Exercise prompt | The answer is every line of the records that holds the word "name", copied in full.

Task data |

____

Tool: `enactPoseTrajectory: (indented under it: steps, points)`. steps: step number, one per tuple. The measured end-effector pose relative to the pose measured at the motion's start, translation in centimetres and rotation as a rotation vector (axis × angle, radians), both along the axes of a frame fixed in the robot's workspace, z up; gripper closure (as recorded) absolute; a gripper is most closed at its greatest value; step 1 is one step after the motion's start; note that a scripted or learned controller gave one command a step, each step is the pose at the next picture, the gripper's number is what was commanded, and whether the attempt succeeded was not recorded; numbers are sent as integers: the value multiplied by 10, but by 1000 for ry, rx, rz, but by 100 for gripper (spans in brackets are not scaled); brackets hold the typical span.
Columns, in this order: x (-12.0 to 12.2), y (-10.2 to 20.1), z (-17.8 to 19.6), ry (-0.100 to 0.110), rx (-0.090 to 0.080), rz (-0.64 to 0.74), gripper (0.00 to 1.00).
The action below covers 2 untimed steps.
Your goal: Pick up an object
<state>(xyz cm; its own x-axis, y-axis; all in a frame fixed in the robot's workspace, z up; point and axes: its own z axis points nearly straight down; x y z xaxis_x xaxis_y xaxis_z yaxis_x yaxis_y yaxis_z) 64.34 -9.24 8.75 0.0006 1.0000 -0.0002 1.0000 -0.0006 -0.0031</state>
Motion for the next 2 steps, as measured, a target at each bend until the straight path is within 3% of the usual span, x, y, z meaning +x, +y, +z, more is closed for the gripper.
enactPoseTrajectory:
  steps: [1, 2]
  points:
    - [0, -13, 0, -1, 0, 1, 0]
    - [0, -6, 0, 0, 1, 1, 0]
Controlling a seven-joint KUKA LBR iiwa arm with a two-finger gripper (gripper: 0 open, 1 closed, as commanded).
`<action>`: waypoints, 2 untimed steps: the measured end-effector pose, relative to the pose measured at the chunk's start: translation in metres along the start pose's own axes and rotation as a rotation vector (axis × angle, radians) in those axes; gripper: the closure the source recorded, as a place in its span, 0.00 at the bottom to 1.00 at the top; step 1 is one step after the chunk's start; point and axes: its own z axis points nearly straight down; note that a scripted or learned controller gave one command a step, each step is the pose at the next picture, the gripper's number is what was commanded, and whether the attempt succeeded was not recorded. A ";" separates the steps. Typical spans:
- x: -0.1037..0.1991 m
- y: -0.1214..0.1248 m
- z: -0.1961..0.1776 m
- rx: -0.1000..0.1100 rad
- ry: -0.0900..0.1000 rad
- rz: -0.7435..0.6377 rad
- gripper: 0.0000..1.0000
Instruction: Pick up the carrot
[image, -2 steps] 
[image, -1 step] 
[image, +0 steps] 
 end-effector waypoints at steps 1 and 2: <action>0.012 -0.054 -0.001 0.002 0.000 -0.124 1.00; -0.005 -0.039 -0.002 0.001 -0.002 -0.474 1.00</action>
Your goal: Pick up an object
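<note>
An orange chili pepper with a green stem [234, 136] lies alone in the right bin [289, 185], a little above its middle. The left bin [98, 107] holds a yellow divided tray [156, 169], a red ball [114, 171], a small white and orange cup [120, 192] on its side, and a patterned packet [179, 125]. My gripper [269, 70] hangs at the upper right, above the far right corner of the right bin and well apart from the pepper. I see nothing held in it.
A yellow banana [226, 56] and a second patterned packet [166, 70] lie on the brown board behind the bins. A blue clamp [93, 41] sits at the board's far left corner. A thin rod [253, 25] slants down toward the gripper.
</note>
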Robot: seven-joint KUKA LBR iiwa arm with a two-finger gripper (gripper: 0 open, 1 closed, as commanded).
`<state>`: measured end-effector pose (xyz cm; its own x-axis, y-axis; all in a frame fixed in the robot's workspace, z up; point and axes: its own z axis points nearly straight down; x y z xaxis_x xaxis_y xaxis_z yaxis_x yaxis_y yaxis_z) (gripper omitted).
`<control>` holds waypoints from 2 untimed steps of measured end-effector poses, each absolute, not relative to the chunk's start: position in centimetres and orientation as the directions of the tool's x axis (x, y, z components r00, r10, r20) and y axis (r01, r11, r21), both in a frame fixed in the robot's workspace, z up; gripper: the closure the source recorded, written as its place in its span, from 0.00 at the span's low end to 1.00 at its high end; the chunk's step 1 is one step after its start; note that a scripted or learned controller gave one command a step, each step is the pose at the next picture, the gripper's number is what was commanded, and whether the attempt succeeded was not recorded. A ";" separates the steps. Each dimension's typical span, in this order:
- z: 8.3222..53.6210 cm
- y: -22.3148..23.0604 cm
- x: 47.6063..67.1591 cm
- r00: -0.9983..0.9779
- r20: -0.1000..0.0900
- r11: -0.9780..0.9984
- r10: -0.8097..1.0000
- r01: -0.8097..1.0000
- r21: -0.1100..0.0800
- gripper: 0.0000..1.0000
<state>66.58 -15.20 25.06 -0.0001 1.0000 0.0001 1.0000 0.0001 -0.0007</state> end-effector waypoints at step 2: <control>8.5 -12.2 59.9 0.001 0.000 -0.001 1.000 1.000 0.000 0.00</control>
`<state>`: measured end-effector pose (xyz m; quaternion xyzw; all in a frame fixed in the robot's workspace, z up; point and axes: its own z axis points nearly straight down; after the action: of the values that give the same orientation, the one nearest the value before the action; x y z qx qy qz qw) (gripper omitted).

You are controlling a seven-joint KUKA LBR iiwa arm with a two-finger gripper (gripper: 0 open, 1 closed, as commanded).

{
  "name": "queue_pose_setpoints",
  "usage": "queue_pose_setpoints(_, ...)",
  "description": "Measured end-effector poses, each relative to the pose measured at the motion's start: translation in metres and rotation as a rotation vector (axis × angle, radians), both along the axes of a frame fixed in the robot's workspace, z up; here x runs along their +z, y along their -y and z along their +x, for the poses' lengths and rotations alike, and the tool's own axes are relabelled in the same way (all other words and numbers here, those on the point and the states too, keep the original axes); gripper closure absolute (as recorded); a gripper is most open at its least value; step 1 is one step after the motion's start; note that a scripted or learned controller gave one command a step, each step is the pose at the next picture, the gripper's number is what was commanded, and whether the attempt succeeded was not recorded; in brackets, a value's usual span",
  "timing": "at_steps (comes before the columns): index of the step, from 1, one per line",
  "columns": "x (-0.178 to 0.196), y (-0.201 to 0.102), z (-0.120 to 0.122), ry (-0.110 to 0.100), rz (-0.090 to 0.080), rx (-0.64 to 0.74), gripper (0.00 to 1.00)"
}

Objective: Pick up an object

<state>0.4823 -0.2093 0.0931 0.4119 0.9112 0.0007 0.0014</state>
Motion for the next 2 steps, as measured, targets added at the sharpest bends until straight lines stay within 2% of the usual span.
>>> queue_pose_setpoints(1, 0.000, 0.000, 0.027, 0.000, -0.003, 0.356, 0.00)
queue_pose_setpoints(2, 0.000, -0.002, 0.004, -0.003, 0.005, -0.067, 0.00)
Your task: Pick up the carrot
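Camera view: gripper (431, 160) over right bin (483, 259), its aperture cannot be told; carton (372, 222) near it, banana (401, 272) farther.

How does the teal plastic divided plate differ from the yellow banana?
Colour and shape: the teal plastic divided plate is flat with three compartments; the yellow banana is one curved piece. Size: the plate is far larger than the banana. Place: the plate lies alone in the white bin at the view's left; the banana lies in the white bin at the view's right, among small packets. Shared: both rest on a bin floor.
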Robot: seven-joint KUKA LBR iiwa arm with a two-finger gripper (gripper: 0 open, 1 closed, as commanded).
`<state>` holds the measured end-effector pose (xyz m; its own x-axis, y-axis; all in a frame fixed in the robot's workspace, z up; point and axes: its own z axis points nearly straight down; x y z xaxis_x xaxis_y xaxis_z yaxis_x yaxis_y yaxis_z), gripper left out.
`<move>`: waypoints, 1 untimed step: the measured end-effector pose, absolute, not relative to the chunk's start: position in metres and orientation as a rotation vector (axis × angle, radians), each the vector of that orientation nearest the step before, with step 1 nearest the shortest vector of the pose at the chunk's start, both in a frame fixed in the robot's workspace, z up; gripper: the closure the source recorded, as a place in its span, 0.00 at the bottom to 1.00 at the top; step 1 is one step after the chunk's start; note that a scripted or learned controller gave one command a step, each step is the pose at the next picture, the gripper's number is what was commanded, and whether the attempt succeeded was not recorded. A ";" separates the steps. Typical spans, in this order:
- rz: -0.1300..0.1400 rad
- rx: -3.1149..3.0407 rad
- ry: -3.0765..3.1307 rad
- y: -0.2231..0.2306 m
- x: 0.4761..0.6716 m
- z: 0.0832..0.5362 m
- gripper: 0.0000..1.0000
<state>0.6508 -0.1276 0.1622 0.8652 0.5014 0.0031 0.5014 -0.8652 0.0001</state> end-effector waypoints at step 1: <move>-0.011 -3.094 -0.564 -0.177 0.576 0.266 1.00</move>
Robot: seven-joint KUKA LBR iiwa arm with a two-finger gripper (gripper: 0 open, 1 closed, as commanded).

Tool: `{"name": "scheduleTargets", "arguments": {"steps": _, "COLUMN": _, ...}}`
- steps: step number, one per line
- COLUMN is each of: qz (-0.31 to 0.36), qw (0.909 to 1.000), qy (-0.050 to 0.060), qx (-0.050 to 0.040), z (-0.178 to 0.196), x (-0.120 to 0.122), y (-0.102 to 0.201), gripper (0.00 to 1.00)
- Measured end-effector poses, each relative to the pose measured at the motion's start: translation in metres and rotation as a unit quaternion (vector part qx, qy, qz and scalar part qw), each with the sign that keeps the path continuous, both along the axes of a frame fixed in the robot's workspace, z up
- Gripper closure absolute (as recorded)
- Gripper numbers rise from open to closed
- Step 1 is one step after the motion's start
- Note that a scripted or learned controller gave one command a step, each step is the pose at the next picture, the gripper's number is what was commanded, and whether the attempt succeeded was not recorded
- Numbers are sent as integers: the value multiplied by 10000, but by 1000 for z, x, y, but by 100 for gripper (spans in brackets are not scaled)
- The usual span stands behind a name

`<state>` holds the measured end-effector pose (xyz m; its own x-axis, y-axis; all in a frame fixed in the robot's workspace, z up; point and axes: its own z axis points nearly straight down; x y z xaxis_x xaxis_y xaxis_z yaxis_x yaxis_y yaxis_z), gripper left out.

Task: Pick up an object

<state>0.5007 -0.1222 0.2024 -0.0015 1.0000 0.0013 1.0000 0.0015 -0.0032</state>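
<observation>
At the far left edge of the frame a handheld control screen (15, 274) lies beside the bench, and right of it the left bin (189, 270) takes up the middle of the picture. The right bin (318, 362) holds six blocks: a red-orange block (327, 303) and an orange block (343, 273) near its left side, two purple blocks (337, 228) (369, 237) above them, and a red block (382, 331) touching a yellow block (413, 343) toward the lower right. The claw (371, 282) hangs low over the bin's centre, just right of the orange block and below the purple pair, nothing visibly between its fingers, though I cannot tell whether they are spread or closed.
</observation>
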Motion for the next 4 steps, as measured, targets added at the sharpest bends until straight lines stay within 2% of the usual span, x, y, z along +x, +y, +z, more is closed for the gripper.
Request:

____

Output |
  "name": "queue_pose_setpoints",
Tool: `{"name": "scheduleTargets", "arguments": {"steps": _, "COLUMN": _, ...}}`
- The usual span stands behind a name

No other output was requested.